PROBLEM TO WORK ON -> Output everything in the listing exactly.

DATA FOR THIS EXERCISE ->
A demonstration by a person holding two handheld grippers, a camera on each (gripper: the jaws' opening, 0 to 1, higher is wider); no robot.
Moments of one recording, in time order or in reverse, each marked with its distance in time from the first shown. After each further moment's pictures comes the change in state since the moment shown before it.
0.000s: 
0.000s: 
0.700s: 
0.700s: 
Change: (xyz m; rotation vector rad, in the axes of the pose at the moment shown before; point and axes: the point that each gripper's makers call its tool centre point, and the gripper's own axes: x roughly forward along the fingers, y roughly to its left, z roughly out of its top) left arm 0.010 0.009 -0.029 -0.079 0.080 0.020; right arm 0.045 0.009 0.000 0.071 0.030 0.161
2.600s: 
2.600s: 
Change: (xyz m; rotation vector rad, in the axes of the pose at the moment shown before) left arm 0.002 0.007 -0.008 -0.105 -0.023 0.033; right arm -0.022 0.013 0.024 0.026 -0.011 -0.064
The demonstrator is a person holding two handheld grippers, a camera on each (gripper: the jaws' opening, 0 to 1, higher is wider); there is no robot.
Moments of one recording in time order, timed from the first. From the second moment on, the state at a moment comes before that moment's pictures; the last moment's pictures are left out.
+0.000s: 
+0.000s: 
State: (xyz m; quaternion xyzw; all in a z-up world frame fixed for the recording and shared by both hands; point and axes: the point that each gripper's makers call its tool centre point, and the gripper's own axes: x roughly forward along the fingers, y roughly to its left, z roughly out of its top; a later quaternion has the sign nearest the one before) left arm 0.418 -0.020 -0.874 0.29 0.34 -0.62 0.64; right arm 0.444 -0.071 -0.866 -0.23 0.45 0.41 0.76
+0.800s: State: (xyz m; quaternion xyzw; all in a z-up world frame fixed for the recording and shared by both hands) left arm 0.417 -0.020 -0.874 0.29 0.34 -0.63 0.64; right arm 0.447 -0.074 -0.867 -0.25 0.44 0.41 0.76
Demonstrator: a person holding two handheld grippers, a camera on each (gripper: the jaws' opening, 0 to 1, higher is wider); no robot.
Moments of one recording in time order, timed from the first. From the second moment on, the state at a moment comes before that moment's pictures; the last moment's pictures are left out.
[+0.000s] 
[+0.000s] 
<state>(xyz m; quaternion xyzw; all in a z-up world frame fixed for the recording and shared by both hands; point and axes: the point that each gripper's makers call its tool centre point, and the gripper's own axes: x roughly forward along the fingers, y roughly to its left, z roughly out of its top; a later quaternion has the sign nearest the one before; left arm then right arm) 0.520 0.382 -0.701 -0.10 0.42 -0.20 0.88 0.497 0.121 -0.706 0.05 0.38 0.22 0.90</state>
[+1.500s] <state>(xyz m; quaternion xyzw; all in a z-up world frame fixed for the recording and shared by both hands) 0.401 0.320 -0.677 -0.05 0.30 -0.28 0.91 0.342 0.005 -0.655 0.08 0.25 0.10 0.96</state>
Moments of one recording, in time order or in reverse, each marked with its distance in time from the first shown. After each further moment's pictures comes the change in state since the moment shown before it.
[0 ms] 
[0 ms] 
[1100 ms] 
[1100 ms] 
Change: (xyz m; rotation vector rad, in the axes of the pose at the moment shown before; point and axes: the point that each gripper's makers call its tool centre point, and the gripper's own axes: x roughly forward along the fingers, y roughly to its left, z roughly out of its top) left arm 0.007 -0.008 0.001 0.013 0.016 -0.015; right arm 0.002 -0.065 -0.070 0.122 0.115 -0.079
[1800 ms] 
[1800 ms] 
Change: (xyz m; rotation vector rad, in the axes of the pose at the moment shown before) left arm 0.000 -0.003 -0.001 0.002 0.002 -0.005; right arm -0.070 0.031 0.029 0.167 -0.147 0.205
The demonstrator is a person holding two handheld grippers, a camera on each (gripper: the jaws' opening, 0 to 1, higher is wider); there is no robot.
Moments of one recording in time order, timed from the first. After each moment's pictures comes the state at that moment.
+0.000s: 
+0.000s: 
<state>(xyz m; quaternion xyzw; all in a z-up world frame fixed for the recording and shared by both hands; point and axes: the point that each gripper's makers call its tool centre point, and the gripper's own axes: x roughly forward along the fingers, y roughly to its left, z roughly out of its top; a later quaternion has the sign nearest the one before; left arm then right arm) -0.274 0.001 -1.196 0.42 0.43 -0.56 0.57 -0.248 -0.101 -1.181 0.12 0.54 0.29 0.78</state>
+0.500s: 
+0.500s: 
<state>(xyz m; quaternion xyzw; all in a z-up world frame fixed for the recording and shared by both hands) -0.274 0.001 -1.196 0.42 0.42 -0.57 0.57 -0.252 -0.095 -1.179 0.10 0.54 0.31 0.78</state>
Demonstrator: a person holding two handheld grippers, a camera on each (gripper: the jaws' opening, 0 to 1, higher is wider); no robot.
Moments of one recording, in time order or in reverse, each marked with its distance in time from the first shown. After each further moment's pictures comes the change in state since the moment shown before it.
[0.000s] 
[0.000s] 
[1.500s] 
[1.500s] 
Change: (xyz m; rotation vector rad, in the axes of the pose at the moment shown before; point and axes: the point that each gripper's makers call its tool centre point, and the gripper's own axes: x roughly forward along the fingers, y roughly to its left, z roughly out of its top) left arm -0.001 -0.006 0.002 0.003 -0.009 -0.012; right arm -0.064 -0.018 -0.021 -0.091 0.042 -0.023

TASK RESPONSE ->
A demonstration by a person holding two handheld grippers, a camera on each (gripper: the jaws' opening, 0 to 1, higher is wider); no robot.
Moments of one recording, in time order or in reverse, each marked with its distance in time from the first shown. After each further moment's pictures comes the change in state since the moment shown before it.
0.000s: 
0.000s: 
0.700s: 
0.700s: 
Change: (xyz m; rotation vector rad, in the axes of the pose at the moment shown before; point and axes: the point that each gripper's makers call its tool centre point, and the gripper's own axes: x roughly forward along the fingers, y roughly to its left, z roughly out of its top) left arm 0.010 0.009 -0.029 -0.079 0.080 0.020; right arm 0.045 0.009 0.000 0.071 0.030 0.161
2.600s: 
2.600s: 
Change: (xyz m; rotation vector rad, in the axes of the pose at the moment shown before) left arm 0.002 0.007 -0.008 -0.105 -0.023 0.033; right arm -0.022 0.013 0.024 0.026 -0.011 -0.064
The demonstrator is a person holding two handheld grippers, a camera on each (gripper: the jaws' opening, 0 to 1, higher is wider); there is no robot.
Moments of one recording in time order, timed from the first. From the second moment on, the state at a moment comes before that moment's pictures; the last moment's pictures are left out.
+0.000s: 
+0.000s: 
State: (xyz m; quaternion xyzw; all in a z-up world frame fixed for the recording and shared by both hands; point and axes: the point that each gripper's makers call its tool centre point, and the gripper's own axes: x roughly forward along the fingers, y roughly to its left, z roughly out of its top; a later quaternion has the sign nearest the one before) left arm 0.418 -0.020 -0.874 0.29 0.34 -0.62 0.64; right arm 0.444 -0.071 -0.866 -0.23 0.45 0.41 0.76
+0.800s: State: (xyz m; quaternion xyzw; all in a z-up world frame fixed for the recording and shared by both hands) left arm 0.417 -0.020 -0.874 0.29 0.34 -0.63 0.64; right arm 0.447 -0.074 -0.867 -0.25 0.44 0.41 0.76
Demonstrator: a person holding two handheld grippers, a camera on each (gripper: the jaws' opening, 0 to 1, higher is wider); no robot.
Moments of one recording in time order, timed from the first. From the second moment on, the state at a moment comes before that moment's pictures; the last moment's pictures are left out.
[+0.000s] 
[+0.000s] 
<state>(xyz m; quaternion xyzw; all in a z-up world frame fixed for the recording and shared by both hands; point and axes: the point that each gripper's makers call its tool centre point, and the gripper's own axes: x roughly forward along the fingers, y roughly to its left, z roughly out of its top; a later quaternion has the sign nearest the one before; left arm then right arm) 0.520 0.382 -0.701 -0.10 0.42 -0.20 0.88 0.497 0.121 -0.706 0.05 0.38 0.22 0.90</state>
[+1.500s] <state>(xyz m; quaternion xyzw; all in a z-up world frame fixed for the recording and shared by both hands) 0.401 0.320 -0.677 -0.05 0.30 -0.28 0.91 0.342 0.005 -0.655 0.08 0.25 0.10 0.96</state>
Moments of one recording, in time order or in reverse, each marked with its distance in time from the first shown. After each further moment's pictures comes the change in state since the moment shown before it.
[0 ms] 
[0 ms] 
[1100 ms] 
[1100 ms] 
Change: (xyz m; rotation vector rad, in the axes of the pose at the moment shown before; point and axes: the point that each gripper's makers call its tool centre point, and the gripper's own axes: x roughly forward along the fingers, y roughly to its left, z roughly out of its top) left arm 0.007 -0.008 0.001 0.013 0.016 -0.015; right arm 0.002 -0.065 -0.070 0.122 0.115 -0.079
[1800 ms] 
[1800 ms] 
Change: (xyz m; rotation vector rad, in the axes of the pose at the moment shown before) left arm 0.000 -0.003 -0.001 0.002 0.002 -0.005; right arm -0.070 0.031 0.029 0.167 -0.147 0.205
The demonstrator is a person holding two handheld grippers, a camera on each (gripper: the jaws' opening, 0 to 1, higher is wider); there is no robot.
Moments of one recording in time order, timed from the first. After each moment's pictures comes the state at that moment.
+0.000s: 
+0.000s: 
<state>(xyz m; quaternion xyzw; all in a z-up world frame fixed for the recording and shared by both hands; point and axes: the point that each gripper's makers call its tool centre point, and the gripper's own axes: x roughly forward along the fingers, y roughly to its left, z roughly out of its top; a later quaternion has the sign nearest the one before; left arm then right arm) -0.274 0.001 -1.196 0.42 0.43 -0.56 0.57 -0.248 -0.101 -1.181 0.12 0.54 0.29 0.78</state>
+0.500s: 
+0.500s: 
<state>(xyz m; quaternion xyzw; all in a z-up world frame fixed for the recording and shared by both hands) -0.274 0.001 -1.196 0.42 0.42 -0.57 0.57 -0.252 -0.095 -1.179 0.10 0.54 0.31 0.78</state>
Demonstrator: a person holding two handheld grippers, a camera on each (gripper: the jaws' opening, 0 to 1, higher is wider); no robot.
Moments of one recording, in time order or in reverse, each marked with its distance in time from the first shown. After each further moment's pictures comes the change in state since the moment shown before it.
[0.000s] 
[0.000s] 
[1.500s] 
[1.500s] 
Change: (xyz m; rotation vector rad, in the axes of the pose at the moment shown before; point and axes: the point that each gripper's makers call its tool centre point, and the gripper's own axes: x roughly forward along the fingers, y roughly to its left, z roughly out of its top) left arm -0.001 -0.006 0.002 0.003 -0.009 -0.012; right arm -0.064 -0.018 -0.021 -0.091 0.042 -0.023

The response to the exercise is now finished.